Your answer must match the records word for word and contain no pictures.
*** Block opens ***
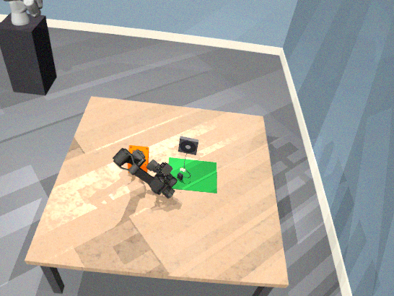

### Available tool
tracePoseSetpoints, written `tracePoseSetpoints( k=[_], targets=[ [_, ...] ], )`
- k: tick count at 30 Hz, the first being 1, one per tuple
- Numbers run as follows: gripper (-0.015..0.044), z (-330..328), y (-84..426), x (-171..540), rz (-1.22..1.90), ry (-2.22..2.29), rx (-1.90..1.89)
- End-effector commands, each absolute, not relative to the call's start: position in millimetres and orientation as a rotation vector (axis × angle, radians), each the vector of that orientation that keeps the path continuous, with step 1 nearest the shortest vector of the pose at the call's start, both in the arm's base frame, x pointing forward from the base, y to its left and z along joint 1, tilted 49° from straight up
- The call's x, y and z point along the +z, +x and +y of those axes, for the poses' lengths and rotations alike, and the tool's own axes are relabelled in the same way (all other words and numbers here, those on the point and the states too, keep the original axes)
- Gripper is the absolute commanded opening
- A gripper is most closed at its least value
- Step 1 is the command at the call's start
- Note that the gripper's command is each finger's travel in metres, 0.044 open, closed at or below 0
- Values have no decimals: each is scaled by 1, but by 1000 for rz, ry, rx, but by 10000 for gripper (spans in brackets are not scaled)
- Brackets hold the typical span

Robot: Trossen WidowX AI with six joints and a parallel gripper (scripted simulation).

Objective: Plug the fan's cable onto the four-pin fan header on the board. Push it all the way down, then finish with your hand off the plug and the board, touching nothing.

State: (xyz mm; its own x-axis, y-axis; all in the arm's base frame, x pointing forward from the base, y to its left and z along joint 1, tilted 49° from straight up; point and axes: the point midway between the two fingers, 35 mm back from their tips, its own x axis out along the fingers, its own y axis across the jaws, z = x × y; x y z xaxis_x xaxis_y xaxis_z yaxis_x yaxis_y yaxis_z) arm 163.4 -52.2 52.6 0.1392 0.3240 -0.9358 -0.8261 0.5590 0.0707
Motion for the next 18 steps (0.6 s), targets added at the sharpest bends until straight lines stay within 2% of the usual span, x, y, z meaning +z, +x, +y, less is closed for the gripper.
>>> tracePoseSetpoints(
  k=[1,18],
  targets=[
    [205,-52,162,51,1241,-526,878],
    [205,-50,156,49,1585,-564,749]
  ],
)
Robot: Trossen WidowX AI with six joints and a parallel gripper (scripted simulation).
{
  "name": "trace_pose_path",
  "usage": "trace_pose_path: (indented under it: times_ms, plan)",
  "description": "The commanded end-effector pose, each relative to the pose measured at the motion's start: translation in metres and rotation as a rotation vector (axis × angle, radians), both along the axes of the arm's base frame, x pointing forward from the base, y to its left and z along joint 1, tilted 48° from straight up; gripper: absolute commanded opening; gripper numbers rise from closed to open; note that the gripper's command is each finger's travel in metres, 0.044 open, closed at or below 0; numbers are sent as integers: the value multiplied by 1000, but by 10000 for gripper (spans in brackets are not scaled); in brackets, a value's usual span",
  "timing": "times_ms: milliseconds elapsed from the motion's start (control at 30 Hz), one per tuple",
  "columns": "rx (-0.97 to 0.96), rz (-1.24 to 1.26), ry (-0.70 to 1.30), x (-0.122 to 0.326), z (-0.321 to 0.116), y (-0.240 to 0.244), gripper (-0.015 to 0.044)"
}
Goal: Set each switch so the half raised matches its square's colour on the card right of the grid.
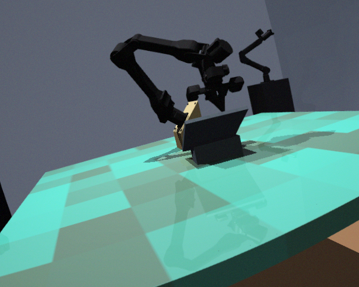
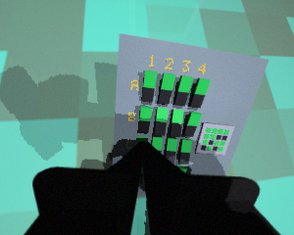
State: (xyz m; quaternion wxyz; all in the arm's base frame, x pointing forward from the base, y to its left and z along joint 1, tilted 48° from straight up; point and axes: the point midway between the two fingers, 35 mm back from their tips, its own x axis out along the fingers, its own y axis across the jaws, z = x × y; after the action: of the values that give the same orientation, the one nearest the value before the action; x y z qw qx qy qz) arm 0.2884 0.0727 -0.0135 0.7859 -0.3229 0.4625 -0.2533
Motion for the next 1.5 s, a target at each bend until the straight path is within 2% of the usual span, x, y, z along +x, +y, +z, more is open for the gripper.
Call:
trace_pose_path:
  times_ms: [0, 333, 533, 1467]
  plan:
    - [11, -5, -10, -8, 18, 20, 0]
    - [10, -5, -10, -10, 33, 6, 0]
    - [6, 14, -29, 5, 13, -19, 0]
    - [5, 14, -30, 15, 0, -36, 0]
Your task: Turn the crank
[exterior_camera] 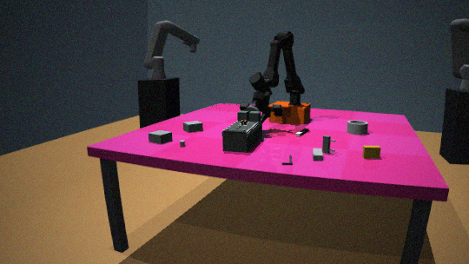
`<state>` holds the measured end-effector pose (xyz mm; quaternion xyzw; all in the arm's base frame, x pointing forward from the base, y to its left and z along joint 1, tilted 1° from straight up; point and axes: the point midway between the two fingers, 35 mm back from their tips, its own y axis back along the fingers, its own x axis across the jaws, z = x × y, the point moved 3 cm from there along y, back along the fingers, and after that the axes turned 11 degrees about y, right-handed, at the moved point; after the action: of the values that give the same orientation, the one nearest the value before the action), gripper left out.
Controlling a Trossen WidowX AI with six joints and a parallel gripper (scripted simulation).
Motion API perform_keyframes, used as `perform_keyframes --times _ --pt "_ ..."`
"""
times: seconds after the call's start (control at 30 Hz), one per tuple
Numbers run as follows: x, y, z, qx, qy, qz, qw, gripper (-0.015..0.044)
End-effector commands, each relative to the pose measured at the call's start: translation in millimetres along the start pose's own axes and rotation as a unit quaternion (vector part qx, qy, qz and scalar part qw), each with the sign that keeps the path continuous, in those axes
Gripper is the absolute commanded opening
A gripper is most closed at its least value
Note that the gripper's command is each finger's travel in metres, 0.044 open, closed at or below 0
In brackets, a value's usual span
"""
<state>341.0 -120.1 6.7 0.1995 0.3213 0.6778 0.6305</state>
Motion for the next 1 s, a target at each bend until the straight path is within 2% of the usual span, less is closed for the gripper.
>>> perform_keyframes --times 0.0,0.97 --pt "-5.2 -4.6 -5.5 0.003 0.002 -0.001 1.0 0.0" --pt "-29.6 -6.1 -11.3 0.003 0.003 -0.002 1.0 0.0"
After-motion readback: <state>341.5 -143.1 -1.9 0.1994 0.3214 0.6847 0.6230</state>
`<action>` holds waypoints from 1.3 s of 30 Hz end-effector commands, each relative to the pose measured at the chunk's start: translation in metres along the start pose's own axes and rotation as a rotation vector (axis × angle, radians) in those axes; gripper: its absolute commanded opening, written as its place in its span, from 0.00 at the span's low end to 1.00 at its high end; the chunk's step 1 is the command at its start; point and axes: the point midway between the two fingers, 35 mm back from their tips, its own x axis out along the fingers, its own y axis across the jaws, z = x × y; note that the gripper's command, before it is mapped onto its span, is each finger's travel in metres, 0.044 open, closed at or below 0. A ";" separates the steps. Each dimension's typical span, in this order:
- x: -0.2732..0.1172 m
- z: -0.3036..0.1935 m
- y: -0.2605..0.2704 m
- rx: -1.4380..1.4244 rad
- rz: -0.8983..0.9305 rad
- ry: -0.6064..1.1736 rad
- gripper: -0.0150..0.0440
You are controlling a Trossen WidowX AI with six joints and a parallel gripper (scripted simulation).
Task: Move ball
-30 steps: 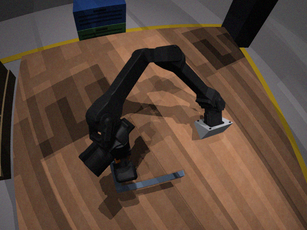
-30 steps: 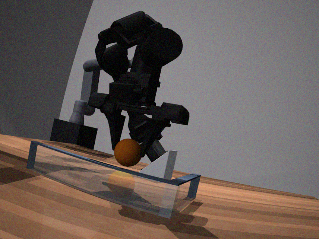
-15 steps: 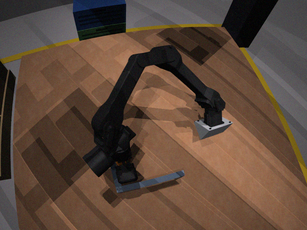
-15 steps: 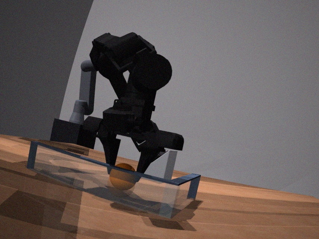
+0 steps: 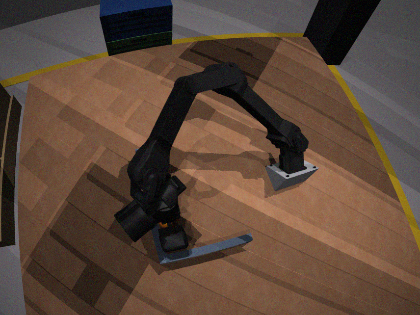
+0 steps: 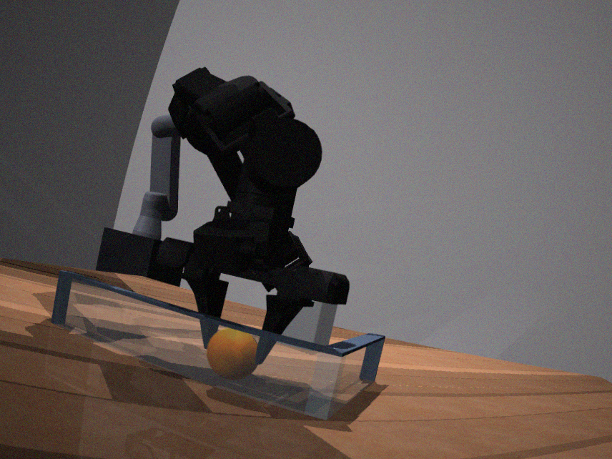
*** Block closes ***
#### SOLUTION TO THE PROBLEM
### Available tool
tracePoseSetpoints, written `tracePoseSetpoints( k=[_], targets=[ [_, ...] ], )`
- k: tick count at 30 Hz, the first being 1, one per tuple
- Numbers run as follows: gripper (-0.015..0.044), z (-330..328), y (-84..426), x (-171..540), rz (-1.22..1.90), ry (-2.22..2.29), rx (-1.90..1.89)
- End-effector commands, each absolute, not relative to the call's start: position in millimetres and orientation as a rotation vector (axis × angle, radians), each the vector of that orientation that keeps the path continuous, with step 1 nearest the shortest vector of the pose at the call's start, both in the arm's base frame, x pointing forward from the base, y to its left and z along joint 1, tilted 49° from straight up
- The call's x, y and z point along the +z, +x and +y of those axes, for the poses' lengths and rotations alike, and the tool's own axes are relabelled in the same way (all other words and numbers here, those on the point and the states too, keep the original axes)
- Gripper is the absolute commanded opening
- A gripper is most closed at its least value
- Step 1 is the command at the call's start
- Note that the gripper's command is each finger's travel in metres, 0.044 open, closed at or below 0
- Values have no decimals: each is scaled by 1, but by 1000 for rz, ry, rx, but by 10000 for gripper (spans in brackets are not scaled)
- Brackets hold the typical span

Robot: Trossen WidowX AI with six joints and a parallel gripper (scripted simulation).

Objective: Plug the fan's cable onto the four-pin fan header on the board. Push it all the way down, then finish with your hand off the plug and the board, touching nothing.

State: (xyz mm; its own x-axis, y-axis; all in the arm's base frame, x pointing forward from the base, y to its left and z along joint 1, tilted 49° from straight up; point and axes: the point midway between the two fingers, 35 mm back from their tips, its own x axis out along the fingers, its own y axis across the jaws, z = x × y; x y z xaxis_x xaxis_y xaxis_z yaxis_x yaxis_y yaxis_z) arm 163.4 -52.2 52.6 0.1392 0.3240 -0.9358 -0.8261 0.5590 0.0707
Motion for the next 18 steps (0.6 s), targets added at the sharpest bends until straight lines stay within 2% of the usual span, x, y, z meaning +z, +x, +y, less is closed for the gripper.
>>> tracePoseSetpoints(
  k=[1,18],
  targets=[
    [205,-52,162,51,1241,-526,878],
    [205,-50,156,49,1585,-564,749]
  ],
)
Robot: Trossen WidowX AI with six joints and a parallel gripper (scripted simulation).
{
  "name": "trace_pose_path",
  "usage": "trace_pose_path: (indented under it: times_ms, plan)",
  "description": "The commanded end-effector pose, each relative to the pose measured at the motion's start: translation in metres and rotation as a rotation vector (axis × angle, radians), both along the axes of the arm's base frame, x pointing forward from the base, y to its left and z along joint 1, tilted 48° from straight up; gripper: absolute commanded opening; gripper numbers rise from closed to open; note that the gripper's command is each finger's travel in metres, 0.044 open, closed at or below 0; numbers are sent as integers: the value multiplied by 1000, but by 10000 for gripper (spans in brackets are not scaled); in brackets, a value's usual span",
  "timing": "times_ms: milliseconds elapsed from the motion's start (control at 30 Hz), one per tuple",
  "columns": "rx (-0.97 to 0.96), rz (-1.24 to 1.26), ry (-0.70 to 1.30), x (-0.122 to 0.326), z (-0.321 to 0.116), y (-0.240 to 0.244), gripper (-0.015 to 0.044)"
}
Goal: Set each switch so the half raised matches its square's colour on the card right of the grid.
State: (xyz m; quaternion wxyz; all in the arm's base frame, x pointing forward from the base, y to its left and z along joint 1, tilted 48° from straight up; point and axes: the point midway between the two fingers, 35 mm back from their tips, its own x axis out along the fingers, its own y axis across the jaws, z = x × y; after the action: of the values that give the same orientation, the one nearest the value before the action; x y z qw qx qy qz) arm 0.2884 0.0727 -0.0135 0.7859 -0.3229 0.4625 -0.2533
Motion for the next 1.5 s, a target at each bend until the straight path is within 2% of the usual span, x, y, z along +x, +y, +z, more is open for the gripper.
Call:
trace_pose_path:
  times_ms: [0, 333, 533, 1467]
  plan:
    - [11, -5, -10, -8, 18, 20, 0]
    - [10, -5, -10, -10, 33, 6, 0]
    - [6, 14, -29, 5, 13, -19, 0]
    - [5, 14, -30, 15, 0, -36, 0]
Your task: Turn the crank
[exterior_camera] 
`<state>` holds the measured end-effector pose (xyz mm; quaternion xyzw; all in the arm's base frame, x pointing forward from the base, y to its left and z along joint 1, tilted 1° from straight up; point and axes: the point midway between the two fingers, 35 mm back from their tips, its own y axis back along the fingers, its own x axis across the jaws, z = x × y, the point moved 3 cm from there along y, back along the fingers, and after that the axes turned 11 degrees about y, right-handed, at the moved point; after the action: of the values that give the same orientation, the one nearest the value before the action), gripper left out.
Controlling a Trossen WidowX AI with six joints and a parallel gripper (scripted simulation).
Motion API perform_keyframes, used as `perform_keyframes --times _ --pt "_ ..."`
"""
times: seconds after the call's start (control at 30 Hz), one per tuple
Numbers run as follows: x, y, z, qx, qy, qz, qw, gripper (-0.015..0.044)
End-effector commands, each relative to the pose measured at the call's start: translation in millimetres along the start pose's own axes and rotation as a unit quaternion (vector part qx, qy, qz and scalar part qw), each with the sign that keeps the path continuous, in those axes
Gripper is the absolute commanded opening
A gripper is most closed at its least value
Note that the gripper's command is each finger's travel in metres, 0.044 open, closed at or below 0
In brackets, a value's usual span
"""
<state>341.0 -120.1 6.7 0.1995 0.3213 0.6778 0.6305</state>
Motion for the next 1 s, a target at each bend until the straight path is within 2% of the usual span, less is closed for the gripper.
>>> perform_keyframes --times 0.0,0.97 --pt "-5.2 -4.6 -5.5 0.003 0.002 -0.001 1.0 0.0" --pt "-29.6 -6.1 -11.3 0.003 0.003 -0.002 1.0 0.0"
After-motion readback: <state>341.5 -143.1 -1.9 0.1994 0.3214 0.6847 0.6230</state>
`<action>` holds waypoints from 1.3 s of 30 Hz end-effector commands, each relative to the pose measured at the chunk's start: translation in metres along the start pose's own axes and rotation as a rotation vector (axis × angle, radians) in those axes; gripper: its absolute commanded opening, written as its place in its span, from 0.00 at the span's low end to 1.00 at its high end; the chunk's step 1 is the command at its start; point and axes: the point midway between the two fingers, 35 mm back from their tips, its own x axis out along the fingers, its own y axis across the jaws, z = x × y; note that the gripper's command, before it is mapped onto its span, is each finger's travel in metres, 0.044 open, closed at or below 0. A ";" separates the steps. Each dimension's typical span, in this order:
- x: -0.2732..0.1172 m
- z: -0.3036..0.1935 m
- y: -0.2605..0.2704 m
- rx: -1.4380..1.4244 rad
- rz: -0.8983..0.9305 rad
- ry: -0.6064..1.1736 rad
- gripper: -0.0150..0.0440
You are controlling a Trossen WidowX AI with six joints and a parallel gripper (scripted simulation).
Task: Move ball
-30 steps: 
-30 steps: 
-15 steps: 
-15 steps: 
+0 steps: 
+0 steps: 

The exercise has been carried out in full.